All three decided to boycott Saturday’s polls in protest at their expulsion from the elections.
However after the polls Johansen says she hopes that all four can work together in the future.
“I want to use this holy month of Ramadan and this opportunity to extend my hand of peace to Rodney Michael, Mohamed Kallon and Foday Turay, ” she said.
“I’m the winner but I don’t consider them as losers.
“We can work together because I don’t have all the ideas – I appeal for the anger to stop.
“In the next three months we’ll be holding an extraordinary conference to map out the way forward, we’ll have a blue print.”

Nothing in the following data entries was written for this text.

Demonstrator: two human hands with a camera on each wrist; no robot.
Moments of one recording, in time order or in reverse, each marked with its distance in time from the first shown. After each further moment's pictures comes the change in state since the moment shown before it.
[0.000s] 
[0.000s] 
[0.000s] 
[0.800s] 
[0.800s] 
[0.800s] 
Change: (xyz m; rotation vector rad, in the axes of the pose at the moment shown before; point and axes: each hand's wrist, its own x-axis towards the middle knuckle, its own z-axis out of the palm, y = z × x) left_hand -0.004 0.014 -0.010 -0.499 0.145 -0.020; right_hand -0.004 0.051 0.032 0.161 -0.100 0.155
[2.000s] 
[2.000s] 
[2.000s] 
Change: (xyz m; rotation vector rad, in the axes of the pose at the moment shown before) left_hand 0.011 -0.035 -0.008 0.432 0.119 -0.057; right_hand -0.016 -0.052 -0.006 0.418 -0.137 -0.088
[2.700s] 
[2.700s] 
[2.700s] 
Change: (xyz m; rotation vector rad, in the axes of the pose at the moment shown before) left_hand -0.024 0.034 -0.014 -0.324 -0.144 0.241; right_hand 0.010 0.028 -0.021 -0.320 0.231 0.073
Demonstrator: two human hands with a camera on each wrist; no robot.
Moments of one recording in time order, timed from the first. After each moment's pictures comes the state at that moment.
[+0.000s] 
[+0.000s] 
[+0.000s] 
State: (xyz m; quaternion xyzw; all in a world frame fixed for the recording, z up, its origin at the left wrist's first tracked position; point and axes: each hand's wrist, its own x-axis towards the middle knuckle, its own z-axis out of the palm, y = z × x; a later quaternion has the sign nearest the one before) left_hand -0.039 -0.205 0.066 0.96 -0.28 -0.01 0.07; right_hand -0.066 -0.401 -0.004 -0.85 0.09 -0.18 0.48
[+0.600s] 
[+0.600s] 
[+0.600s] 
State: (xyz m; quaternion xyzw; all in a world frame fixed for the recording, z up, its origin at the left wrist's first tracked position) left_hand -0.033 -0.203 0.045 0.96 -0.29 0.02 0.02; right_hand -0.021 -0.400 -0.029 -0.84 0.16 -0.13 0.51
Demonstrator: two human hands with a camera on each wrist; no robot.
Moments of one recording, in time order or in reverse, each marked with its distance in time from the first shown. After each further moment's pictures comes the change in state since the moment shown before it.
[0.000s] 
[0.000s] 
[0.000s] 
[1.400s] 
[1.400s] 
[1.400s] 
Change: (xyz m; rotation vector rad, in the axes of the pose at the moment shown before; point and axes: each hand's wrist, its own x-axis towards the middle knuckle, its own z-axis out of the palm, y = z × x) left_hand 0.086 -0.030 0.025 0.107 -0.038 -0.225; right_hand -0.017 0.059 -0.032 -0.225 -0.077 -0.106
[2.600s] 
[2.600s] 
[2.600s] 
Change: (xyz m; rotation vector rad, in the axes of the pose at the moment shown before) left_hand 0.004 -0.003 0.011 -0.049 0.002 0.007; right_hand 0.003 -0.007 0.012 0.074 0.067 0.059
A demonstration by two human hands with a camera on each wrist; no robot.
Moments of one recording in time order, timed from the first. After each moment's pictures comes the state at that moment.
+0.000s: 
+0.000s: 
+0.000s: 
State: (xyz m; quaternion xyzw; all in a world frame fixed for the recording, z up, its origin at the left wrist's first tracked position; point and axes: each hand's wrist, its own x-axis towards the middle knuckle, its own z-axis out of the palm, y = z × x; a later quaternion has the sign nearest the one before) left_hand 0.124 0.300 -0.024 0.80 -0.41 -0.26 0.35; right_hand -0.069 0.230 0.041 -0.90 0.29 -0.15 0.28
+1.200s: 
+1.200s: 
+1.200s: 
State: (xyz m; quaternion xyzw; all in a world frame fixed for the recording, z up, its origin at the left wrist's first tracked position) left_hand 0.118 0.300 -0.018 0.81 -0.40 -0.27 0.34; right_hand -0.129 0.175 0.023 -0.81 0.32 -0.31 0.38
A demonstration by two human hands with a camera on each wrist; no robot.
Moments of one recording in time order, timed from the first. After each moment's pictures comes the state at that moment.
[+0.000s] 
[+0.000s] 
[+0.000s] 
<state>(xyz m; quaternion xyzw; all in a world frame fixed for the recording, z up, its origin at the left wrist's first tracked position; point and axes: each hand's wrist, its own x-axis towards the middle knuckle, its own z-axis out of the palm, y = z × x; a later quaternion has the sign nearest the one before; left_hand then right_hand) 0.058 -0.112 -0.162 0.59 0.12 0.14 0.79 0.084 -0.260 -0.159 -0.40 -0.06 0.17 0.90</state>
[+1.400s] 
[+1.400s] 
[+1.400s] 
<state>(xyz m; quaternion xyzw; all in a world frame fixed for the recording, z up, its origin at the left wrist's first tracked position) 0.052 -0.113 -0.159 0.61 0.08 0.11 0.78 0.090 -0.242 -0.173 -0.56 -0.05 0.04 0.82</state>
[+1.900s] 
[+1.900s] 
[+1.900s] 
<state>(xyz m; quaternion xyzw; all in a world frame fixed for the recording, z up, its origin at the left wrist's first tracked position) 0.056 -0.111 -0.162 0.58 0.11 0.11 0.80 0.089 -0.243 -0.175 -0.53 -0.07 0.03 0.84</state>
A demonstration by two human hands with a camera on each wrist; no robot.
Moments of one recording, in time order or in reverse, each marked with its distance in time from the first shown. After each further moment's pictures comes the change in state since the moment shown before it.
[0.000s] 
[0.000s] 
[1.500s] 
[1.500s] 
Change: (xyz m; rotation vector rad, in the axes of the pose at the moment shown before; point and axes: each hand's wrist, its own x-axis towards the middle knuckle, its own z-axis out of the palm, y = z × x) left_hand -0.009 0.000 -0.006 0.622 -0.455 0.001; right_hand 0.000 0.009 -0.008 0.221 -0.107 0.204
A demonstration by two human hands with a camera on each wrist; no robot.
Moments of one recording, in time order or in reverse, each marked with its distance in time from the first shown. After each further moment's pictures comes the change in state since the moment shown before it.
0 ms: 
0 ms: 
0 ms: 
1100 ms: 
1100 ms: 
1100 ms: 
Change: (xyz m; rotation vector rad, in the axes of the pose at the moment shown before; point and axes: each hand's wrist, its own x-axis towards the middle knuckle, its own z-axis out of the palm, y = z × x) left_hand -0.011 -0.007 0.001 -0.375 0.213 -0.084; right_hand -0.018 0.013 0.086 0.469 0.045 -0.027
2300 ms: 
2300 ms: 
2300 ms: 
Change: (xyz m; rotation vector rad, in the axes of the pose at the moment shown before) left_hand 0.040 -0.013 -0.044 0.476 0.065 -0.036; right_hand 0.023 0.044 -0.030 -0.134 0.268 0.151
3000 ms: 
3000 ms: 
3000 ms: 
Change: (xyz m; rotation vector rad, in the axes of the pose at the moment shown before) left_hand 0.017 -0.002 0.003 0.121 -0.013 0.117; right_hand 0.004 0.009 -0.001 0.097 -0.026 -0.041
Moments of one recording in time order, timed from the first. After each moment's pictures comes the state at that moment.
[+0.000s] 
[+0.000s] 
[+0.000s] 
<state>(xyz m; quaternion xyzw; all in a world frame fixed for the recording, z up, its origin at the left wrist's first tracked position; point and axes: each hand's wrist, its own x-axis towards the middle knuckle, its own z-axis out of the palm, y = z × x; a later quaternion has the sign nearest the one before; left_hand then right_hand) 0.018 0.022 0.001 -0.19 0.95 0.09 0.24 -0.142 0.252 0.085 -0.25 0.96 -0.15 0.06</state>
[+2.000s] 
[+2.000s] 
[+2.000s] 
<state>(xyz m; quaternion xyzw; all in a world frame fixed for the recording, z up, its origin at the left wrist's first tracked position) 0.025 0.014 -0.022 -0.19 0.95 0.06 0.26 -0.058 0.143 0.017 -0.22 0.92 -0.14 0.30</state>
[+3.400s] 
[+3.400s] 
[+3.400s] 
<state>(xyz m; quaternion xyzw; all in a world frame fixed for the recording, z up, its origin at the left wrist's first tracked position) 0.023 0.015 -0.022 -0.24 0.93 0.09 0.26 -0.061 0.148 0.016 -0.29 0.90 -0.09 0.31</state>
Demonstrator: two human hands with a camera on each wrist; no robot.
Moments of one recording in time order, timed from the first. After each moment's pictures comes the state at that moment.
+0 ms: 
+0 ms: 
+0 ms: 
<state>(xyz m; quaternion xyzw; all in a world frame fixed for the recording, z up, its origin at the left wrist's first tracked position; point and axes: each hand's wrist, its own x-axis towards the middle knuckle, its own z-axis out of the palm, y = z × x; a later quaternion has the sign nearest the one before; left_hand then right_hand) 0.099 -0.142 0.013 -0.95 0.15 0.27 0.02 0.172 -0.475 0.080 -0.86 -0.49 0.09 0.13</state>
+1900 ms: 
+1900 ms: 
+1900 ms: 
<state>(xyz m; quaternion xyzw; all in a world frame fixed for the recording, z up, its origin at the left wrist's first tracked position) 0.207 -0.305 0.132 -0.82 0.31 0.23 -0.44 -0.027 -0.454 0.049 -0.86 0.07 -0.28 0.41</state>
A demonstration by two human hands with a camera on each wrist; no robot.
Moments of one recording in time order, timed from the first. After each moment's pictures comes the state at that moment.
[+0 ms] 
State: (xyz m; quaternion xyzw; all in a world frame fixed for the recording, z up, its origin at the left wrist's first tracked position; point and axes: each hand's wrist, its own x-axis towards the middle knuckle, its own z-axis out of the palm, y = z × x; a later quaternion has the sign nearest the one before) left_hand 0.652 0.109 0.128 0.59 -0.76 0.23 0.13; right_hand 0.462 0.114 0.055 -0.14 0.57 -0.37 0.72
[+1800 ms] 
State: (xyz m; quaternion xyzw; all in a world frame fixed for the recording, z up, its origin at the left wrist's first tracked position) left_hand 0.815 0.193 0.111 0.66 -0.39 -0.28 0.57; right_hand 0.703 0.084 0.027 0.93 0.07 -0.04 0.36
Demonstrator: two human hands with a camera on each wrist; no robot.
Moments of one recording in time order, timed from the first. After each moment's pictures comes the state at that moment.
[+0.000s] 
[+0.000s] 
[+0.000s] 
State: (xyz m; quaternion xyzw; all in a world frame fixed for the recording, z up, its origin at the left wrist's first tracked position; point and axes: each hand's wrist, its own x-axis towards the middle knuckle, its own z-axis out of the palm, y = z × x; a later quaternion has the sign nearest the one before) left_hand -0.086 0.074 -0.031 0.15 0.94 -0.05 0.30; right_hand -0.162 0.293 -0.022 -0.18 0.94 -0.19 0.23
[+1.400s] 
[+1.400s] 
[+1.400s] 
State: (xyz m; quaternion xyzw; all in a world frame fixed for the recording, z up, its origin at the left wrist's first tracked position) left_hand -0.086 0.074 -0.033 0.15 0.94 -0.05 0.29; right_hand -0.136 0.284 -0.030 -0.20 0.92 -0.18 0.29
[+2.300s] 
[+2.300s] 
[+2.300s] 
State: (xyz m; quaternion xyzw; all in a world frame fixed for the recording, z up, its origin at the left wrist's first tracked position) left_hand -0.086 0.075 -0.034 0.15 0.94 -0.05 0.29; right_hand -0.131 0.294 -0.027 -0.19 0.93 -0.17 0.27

Former Inter Milan and AS Monaco striker Kallon was ruled out because he has not lived in the country for the required “period of no less than five years prior to the congress of which they seek to be elected”.
The other two disqualified candidates from contesting the presidential race are Rodney Michael and Foday Turay, both because they contravene Article 25 of the Fifa code of Ethics which deals with betting, gambling, lotteries and similar events or transaction connected with football.
The elections were due to be held in January but but were delayed as an interim body was set-up in the wake of last year’s presidential elections in the country.
The interim body was needed after Fifa dissolved the SLFA executive committee when President Nahim Khadi, who was ill, and Vice-President Alie Kargbo stepped down.
The SLFA elections had been postponed several times following disagreements over who was eligible to stand in the presidential elections.
The crisis almost lead to a global ban in September 2012 when when Sports Minister Paul Kamara was forced to back-track on a decision to dissolve the SLFA board due to incompetence.